Have you ever stood at the butcher counter and wondered what the difference between a top sirloin and a sirloin steak is? If you find a good beef cookbook, it will often have a diagram of the different cuts of meat. If this is too ordinary for your liking, find yourself a couple of young FFA (Future Farmers of America) members. They will be happy to tell you everything they know about beef. In my experience, you will know a lot more about the inner and outer workings of a steer than you ever wanted after meeting with FFA members. In case none of these options are available, here is a breakdown of some common cuts of beef.

rib; This cut is the best option because it has abundant marbling. As the rib cooks, this marbling melts into the meat, creating a juicy, rich-flavored cut of meat.

Meson; this cut also has abundant marbling. The steak has a moist, flavorful top tenderloin and a soft, buttery tenderloin. This cut is a popular choice at restaurants that offer deals like eat our entire 26-ounce steak and all food is free. Be careful, this is a lot of meat, I have seen many brave souls try and only one succeeds. He had stomach pain for two days.
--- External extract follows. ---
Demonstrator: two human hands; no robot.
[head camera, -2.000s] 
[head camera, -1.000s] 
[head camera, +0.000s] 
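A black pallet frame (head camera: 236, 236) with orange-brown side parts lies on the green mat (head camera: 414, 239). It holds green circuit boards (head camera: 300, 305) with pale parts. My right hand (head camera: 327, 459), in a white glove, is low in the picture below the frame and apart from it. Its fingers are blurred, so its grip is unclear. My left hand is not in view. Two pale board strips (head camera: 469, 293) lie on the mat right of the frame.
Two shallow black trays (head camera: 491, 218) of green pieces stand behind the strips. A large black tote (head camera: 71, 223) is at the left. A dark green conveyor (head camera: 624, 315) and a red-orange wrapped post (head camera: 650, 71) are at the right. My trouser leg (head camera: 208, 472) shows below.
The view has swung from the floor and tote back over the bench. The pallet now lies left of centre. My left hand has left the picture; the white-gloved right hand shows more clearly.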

New York Strip; this is a t-bone with the loin and bone cut away. This is a good quality cut of meat and can usually be found at a lower price per pound than previous cuts.
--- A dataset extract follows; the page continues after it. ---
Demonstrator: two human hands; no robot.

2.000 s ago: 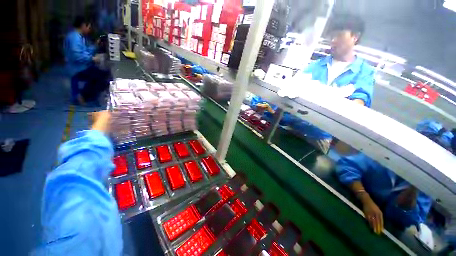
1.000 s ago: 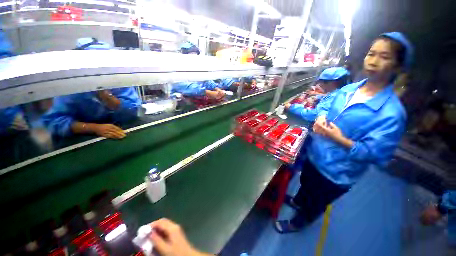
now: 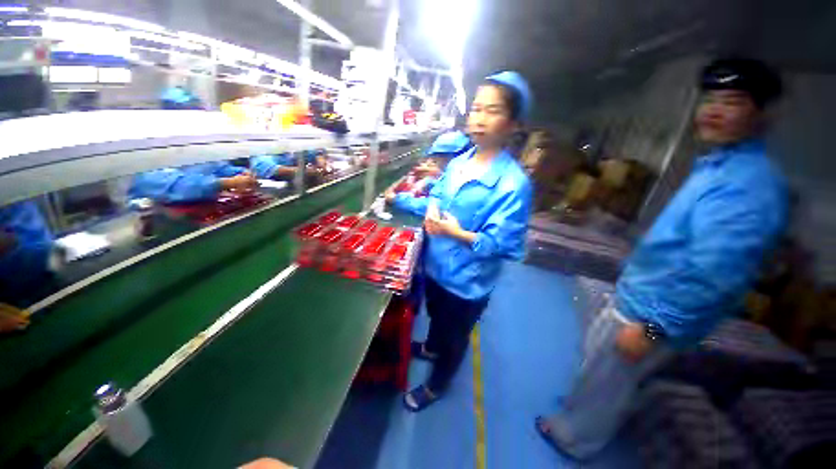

T-bone; This is an excellent cut for couples who like to share. The smaller tenderloin is a delicate bite, while the New York strip can satisfy the heartiest of appetites.

Filet mignon; this option is usually a more expensive option, but it’s worth the extra expense if you’re looking for the most tender, moist cut of meat. You won’t find the intense flavor of a rib or steak, but it’s still a great cut of meat.

Sirloin; this cut is a lower grade but larger cut of meat. A family of four can eat from a top sirloin. Try to buy the top or main grade, they will be more tender than the lower grades.